道交法改正!「あおり運転の厳罰化」 近接停止事故はさらに厳罰処分

2020年6月、道交法が改正され、あおり運転の厳罰化が図られました。

あおり運転をどのように定義して罰則化したのかと思いきや、「通行妨害目的」+各道交法違反を補足して厳罰化したものでした。

条文を見ておきましょう。

改正法による規制の対象(あおり運転の意味合い)

法改正は、形式的には、117条の2の2を追加する方法で行われました。11号が新たに加わります。

大雑把に言えば、通行妨害目的で、道交法の規定違反をすると、あおり運転として厳罰処分するよ、という規定です。対象となる道交法違反は次のようなものです。

【他の車両などの通行を妨害する目的】
上記条文中、厳罰の根拠となるのは、「他の車両等の通行を妨害する目的で」の部分です。

「安全運転義務」違反も規制対象となっていますから、運用面で実質的に中身のある要件は、「他の車両等の通行を妨害する目的で」だけと言えるかもしれません。

当然、この規定の適用を巡っては、他の車両の通行を妨害する目的をドライバーが有していたか否かがしばしば争点になることが予想されます。

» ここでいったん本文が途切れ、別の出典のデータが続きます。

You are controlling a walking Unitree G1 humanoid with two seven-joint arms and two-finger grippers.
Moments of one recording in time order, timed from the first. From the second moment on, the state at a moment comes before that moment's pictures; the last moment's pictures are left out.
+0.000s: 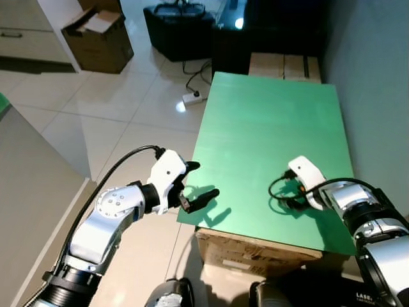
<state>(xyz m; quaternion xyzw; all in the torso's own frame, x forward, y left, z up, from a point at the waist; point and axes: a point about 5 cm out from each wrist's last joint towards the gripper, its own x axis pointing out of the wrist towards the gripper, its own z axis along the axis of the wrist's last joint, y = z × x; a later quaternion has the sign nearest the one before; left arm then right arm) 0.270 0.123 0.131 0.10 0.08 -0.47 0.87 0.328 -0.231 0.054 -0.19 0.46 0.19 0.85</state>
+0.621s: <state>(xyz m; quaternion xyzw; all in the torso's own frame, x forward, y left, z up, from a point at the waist) 0.269 0.121 0.135 0.10 0.08 -0.47 0.87 0.327 -0.231 0.050 -0.20 0.45 0.20 0.85</state>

妨害目的なんかなかった、と弁明するドライバーは少なくないでしょうから、どういう事実があればここが認定されるのかが法律論としてはポイントになりそうです。

【法改正の内容】
第百十七条の二の二中第十一号を第十二号とし、第十号の次に次の一号を加える。
十一 他の車両等の通行を妨害する目的で、次のいずれかに掲げる行為であつて、当該他の車両等に道路における交通の危険を生じさせるおそれのある方法によるものをした者
イ 第十七条(通行区分)第四項の規定の違反となるような行為
ロ 第二十四条(急ブレーキの禁止)の規定に違反する行為
ハ 第二十六条(車間距離の保持)の規定の違反となるような行為
ニ 第二十六条の二(進路の変更の禁止)第二項の規定の違反となるような行為
ホ 第二十八条(追越しの方法)第一項又は第四項の規定の違反となるような行為
ヘ 第五十二条(車両等の灯火)第二項の規定に違反する行為
ト 第五十四条(警音器の使用等)第二項の規定に違反する行為
チ 第七十条(安全運転の義務)の規定に違反する行為
リ 第七十五条の四(最低速度)の規定の違反となるような行為
ヌ 第七十五条の八(停車及び駐車の禁止)第一項の規定の違反となるような行為

道交法117条の2(三年以下の懲役又は五十万円以下の罰金)

上記条項が加わるのは、道交法117条の2です。

道路交通法第百十七条の二の二(本文)
次の各号のいずれかに該当する者は、三年以下の懲役又は五十万円以下の罰金に処する。

上記近接停止などの規制対象行為については、この117条の2が適用されます。

そのため、法改正後、上記の改正法の要件に満たすあおり運転を行った者は、3年以下の懲役または50万円以下の罰金の処せられる可能性があります。

【近接停止などで死傷事故を起こすとさらに重い】
また、現在、国会で、自動車の運転により人を死傷させる行為等の処罰に関する法律の改正が審議されています。

同法案では、次の二つの行為によって人を負傷させたものは、十五年以下の懲役に処し、人を死亡させた者は一年以上の有期懲役に処す、とされています。

近接停止などで死傷事故を起こした場合の処分を厳罰化するものです。

 

<追加される犯罪行為>
自動車の運転により人を死傷させる行為等の処罰に関する法改正で、次の行為が処罰対象として追加されます。

五 車の通行を妨害する目的で、走行中の車(重大な交通の危険が生じることとなる速度で走行中のものに限る。)の前方で停止し、その他これに著しく接近することとなる方法で自動車を運転する行為

六 高速自動車国道(高速自動車国道法(昭和三十二年法律第七十九号)第四条第一項に規定する道路をいう。)又は自動車専用道路(道路法(昭和二十七年法律第百八十号)第四十八条の四に規定する自動車専用道路をいう。)において、自動車の通行を妨害する目的で、走行中の自動車の前方で停止し、その他これに著しく接近することとなる方法で自動車を運転することにより、走行中の自動車に停止又は徐行(自動車が直ちに停止することができるような速度で進行することをいう。)をさせる行為

まとめ

ニュースなんかで見るあおり運転事故、悲惨ですし、許しがたいところがあります。

今回、道交法はあおり運転と評価しうる行為を広く処罰の対象としました。また、その中でも特に危険度の高い近接停止により、死傷事故が起きた場合、さらに重たい処分が課され得ます。

さらにハード面、ソフト面、整備しなければならないところはあると思いますが、あおり運転撲滅に向けて一歩進んだと評価してよいのではないでしょうか。